▸ Problem statement:
Type out the data exactly as given. Skip any image.

Start of Excerpted records

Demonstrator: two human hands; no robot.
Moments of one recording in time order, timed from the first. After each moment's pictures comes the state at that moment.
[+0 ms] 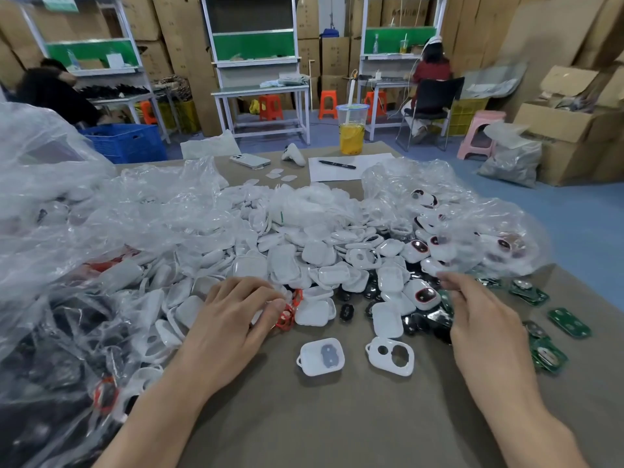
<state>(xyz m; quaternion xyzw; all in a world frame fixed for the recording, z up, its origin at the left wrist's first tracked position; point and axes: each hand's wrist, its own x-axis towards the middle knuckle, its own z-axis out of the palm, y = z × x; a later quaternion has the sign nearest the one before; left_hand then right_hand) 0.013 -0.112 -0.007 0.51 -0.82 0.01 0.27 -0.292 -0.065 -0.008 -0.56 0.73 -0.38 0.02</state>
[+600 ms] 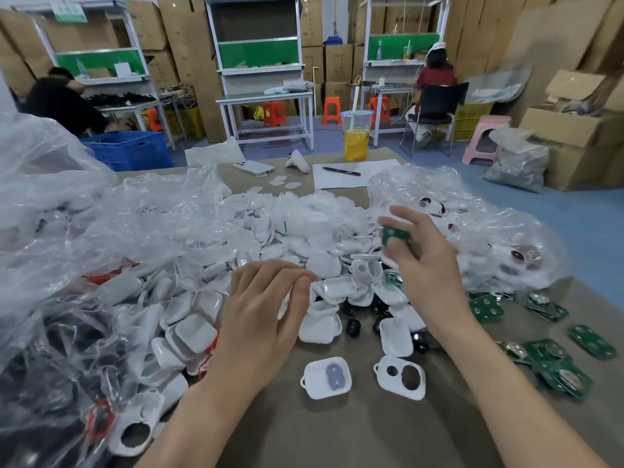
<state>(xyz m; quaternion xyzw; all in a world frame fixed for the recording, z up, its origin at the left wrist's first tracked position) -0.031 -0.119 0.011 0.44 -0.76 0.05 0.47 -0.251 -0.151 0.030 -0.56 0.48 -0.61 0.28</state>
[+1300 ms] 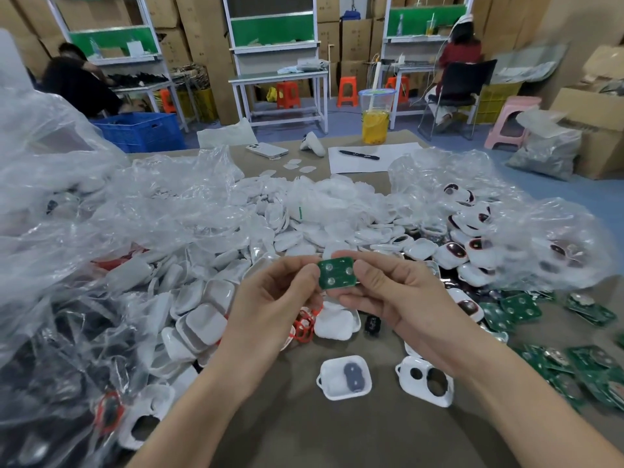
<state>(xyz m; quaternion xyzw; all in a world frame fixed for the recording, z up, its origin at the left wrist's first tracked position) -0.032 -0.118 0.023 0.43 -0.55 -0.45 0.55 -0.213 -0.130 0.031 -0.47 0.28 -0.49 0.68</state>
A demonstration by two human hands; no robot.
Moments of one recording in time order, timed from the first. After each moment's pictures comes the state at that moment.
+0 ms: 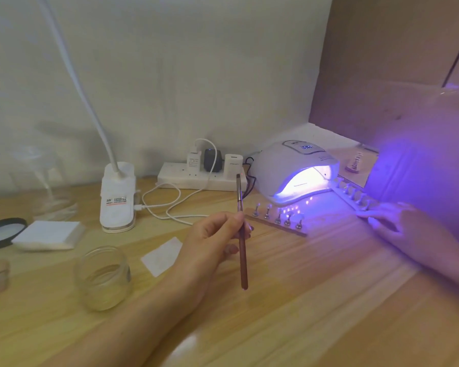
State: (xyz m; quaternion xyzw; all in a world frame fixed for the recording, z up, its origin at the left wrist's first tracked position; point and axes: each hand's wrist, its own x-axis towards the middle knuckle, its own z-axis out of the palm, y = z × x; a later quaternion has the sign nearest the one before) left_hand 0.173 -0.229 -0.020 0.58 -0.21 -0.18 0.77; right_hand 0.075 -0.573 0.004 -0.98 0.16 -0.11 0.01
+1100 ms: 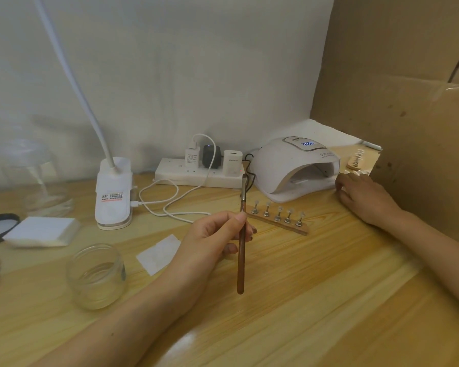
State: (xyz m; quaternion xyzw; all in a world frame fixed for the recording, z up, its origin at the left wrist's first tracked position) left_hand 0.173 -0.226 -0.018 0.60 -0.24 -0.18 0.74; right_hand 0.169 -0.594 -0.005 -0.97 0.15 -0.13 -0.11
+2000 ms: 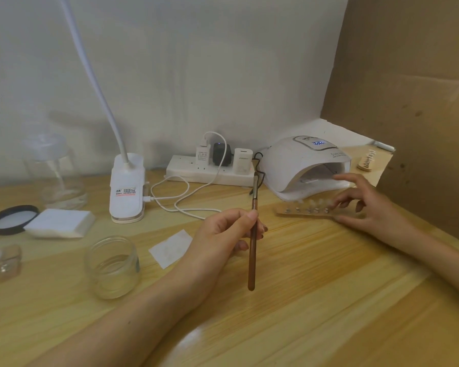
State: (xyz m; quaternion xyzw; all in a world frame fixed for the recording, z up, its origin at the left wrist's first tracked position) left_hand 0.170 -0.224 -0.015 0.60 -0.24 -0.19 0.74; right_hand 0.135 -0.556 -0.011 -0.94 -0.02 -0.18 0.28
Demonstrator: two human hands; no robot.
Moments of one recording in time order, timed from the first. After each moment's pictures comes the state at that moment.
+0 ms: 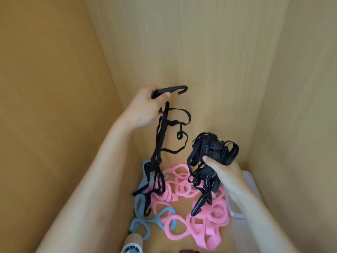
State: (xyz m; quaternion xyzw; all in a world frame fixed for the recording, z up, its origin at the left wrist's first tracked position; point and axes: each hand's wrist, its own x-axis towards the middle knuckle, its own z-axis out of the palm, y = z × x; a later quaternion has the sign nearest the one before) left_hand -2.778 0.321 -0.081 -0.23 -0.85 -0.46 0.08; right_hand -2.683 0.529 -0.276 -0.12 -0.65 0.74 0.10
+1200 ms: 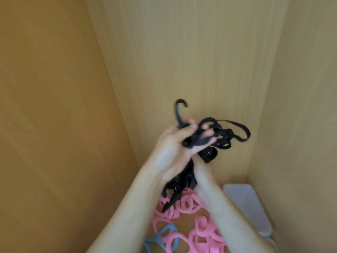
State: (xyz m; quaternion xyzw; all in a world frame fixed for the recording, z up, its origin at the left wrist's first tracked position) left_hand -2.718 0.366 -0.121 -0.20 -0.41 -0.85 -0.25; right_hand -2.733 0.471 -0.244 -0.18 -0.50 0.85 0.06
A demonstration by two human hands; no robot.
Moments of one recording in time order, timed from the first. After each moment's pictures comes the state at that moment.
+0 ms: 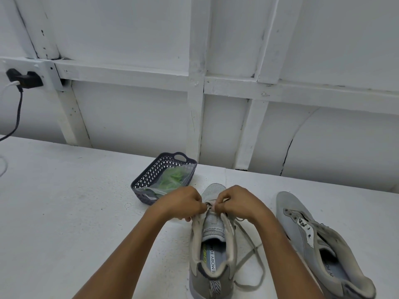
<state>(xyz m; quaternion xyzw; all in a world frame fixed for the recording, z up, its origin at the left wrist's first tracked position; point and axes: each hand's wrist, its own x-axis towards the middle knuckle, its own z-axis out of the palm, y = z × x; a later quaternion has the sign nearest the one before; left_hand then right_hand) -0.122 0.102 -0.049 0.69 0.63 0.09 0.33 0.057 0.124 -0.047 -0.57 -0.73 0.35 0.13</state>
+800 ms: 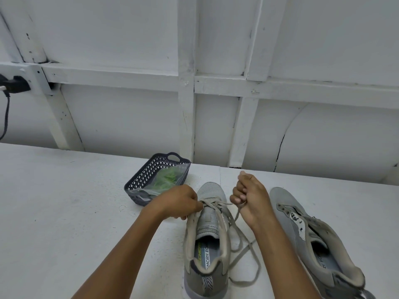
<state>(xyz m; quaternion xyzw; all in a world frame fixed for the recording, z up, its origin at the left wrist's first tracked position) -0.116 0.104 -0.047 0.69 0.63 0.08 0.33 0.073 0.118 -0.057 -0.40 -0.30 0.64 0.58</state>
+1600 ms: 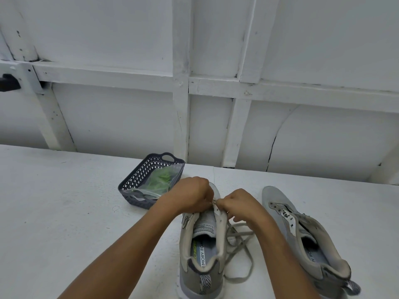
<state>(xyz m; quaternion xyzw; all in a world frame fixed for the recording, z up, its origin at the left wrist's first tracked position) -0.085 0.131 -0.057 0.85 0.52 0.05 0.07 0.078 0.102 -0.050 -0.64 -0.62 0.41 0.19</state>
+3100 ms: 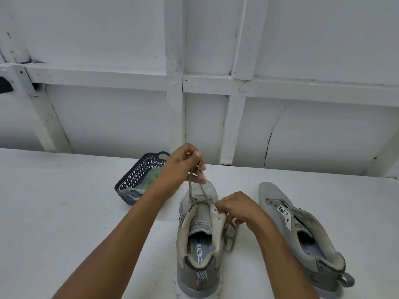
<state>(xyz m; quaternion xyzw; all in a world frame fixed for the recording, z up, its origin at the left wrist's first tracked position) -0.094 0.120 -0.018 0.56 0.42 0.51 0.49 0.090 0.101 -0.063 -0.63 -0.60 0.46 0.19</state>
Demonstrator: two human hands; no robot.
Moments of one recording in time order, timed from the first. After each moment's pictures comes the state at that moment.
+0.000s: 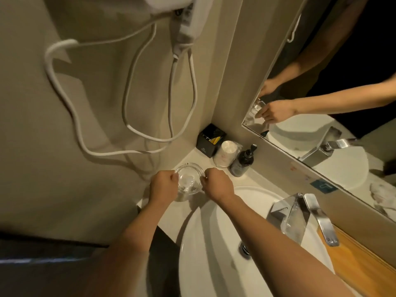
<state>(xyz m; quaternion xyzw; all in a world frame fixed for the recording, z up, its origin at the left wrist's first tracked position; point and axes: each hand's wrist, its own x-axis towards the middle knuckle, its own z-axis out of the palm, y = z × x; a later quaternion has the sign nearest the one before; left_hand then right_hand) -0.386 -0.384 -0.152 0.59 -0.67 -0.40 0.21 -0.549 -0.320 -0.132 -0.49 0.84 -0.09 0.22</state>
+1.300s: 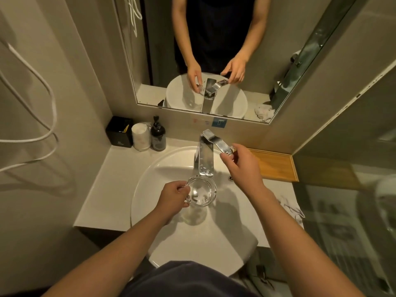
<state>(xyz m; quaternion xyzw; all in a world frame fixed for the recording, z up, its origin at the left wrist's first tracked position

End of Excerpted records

▸ Exercise answer:
Demonstrator: two human hands; no robot.
Moments of one recording in time order, timed from the first. After each moment's pictures comes the state at that moment.
[+0 ms] 
<state>(xyz m; quaternion xyzw; all in a world frame fixed for the recording, z up, its origin at the left wrist's first tracked position; point and axes: each hand's wrist, its own x-axis towards the middle knuckle, its own z-axis out of the palm, y = z × x; a later quaternion has the sign nearest the one before; left_hand then right_hand) 0.013 -0.112 -0.007 0.51 -0.82 0.01 0.27 -0.292 -0.065 -0.008 -0.56 0.73 -0.38 0.02</state>
[+600 ms] 
<state>(xyz m; quaternion xyzw; all in a world frame fixed for the recording, z up, its origin at the left wrist's first tracked position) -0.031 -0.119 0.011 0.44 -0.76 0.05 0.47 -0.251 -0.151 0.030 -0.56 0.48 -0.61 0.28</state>
[+1300 ms] 
<state>(xyz m; quaternion xyzw; all in a world frame fixed for the recording, z up, its origin at the left wrist's first tracked position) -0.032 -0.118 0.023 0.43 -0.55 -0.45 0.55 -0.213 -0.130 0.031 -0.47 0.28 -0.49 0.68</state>
A demonstration by two human hands; no robot.
Moments of one recording in time order, timed from the first. After each moment's pictures comes the state at that moment.
+0 ms: 
State: (xyz m; quaternion xyzw; all in a world frame fixed for the recording, z up, its origin at the left wrist's first tracked position; point and axes: each hand's wrist, its own x-axis towards the middle knuckle, its own z-axis out of the palm, y = z × x; a later quaternion has the sign nearest the one before) left_hand 0.173 -0.229 -0.020 0.58 -0.21 -0.18 0.77; right_hand 0.075 -0.573 0.004 -0.98 0.16 -0.11 0.01
+1100 ms: 
State: (xyz m; quaternion xyzw; all in a world frame fixed for the recording, z up, its origin at the left wrist's first tracked position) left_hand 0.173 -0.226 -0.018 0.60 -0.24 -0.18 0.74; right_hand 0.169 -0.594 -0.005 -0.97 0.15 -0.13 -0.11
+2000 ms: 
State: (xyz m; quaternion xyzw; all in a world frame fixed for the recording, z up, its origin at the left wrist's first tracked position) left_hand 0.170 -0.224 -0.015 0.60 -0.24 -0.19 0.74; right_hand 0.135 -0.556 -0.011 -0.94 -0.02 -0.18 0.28
Demonstrator: two human hands; no robot.
Moments of one recording in time order, timed from the first. After each moment's pictures comes the state at that moment.
+0 ms: 
State: (xyz m; quaternion xyzw; all in a world frame fixed for the recording, z up, its origin at the left wrist's first tracked position; point and axes: each hand's wrist, its own x-axis towards the middle knuckle, its own z-axis out of the palm, y = z × x; a later quaternion has the sign nearest the one before) left_hand -2.778 0.321 -0.081 -0.23 -0.85 -0.46 0.08; right_hand -2.683 0.529 -0.276 -0.12 -0.65 0.74 0.10
+1200 ms: 
State: (xyz m; quaternion xyzw; all in a world frame fixed for the recording, z up, its origin at the left wrist's first tracked position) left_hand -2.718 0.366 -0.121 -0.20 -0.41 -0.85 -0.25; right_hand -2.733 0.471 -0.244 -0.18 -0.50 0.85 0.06
A demonstration by two human hands; no robot.
Moments of one recording in time order, timed from the first. After each moment's pictures comes the state at that moment.
+0 ms: 
<state>(xyz m; quaternion xyzw; all in a world frame fixed for the recording, z up, its origin at the left wrist's first tracked position; point and axes: each hand's wrist, its own x-axis towards the middle knuckle, its own z-axis out of the palm, y = z × x; a later quaternion has the sign nearest the one before; left_hand then right_hand) -0.122 0.102 -0.049 0.69 0.63 0.09 0.33 0.057 0.124 -0.047 -0.57 -0.73 0.35 0.13</state>
+800 ms: 
<state>(xyz m; quaternion xyzw; all in a world frame fixed for the recording, z up, its origin at the left wrist's first tracked position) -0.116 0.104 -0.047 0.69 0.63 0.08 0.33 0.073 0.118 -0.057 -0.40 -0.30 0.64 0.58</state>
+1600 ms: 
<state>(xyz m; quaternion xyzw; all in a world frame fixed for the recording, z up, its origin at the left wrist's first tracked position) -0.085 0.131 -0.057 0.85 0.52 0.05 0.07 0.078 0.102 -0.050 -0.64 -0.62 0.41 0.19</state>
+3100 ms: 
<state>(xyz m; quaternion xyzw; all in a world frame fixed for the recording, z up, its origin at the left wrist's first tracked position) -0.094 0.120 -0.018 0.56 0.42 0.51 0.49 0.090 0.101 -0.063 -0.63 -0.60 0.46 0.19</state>
Demonstrator: two human hands; no robot.
Moments of one recording in time order, timed from the first. After each moment's pictures comes the state at that moment.
+0.000s: 
<state>(xyz m; quaternion xyzw; all in a world frame fixed for the recording, z up, its origin at the left wrist's first tracked position; point and axes: each hand's wrist, its own x-axis towards the middle knuckle, its own z-axis out of the palm, y = z × x; a later quaternion has the sign nearest the one before; left_hand then right_hand) -0.386 -0.384 -0.152 0.59 -0.67 -0.40 0.21 -0.549 -0.320 -0.132 -0.49 0.84 -0.09 0.22</state>
+1.300s: 
<state>(xyz m; quaternion xyzw; all in a world frame fixed for the recording, z up, its origin at the left wrist's first tracked position

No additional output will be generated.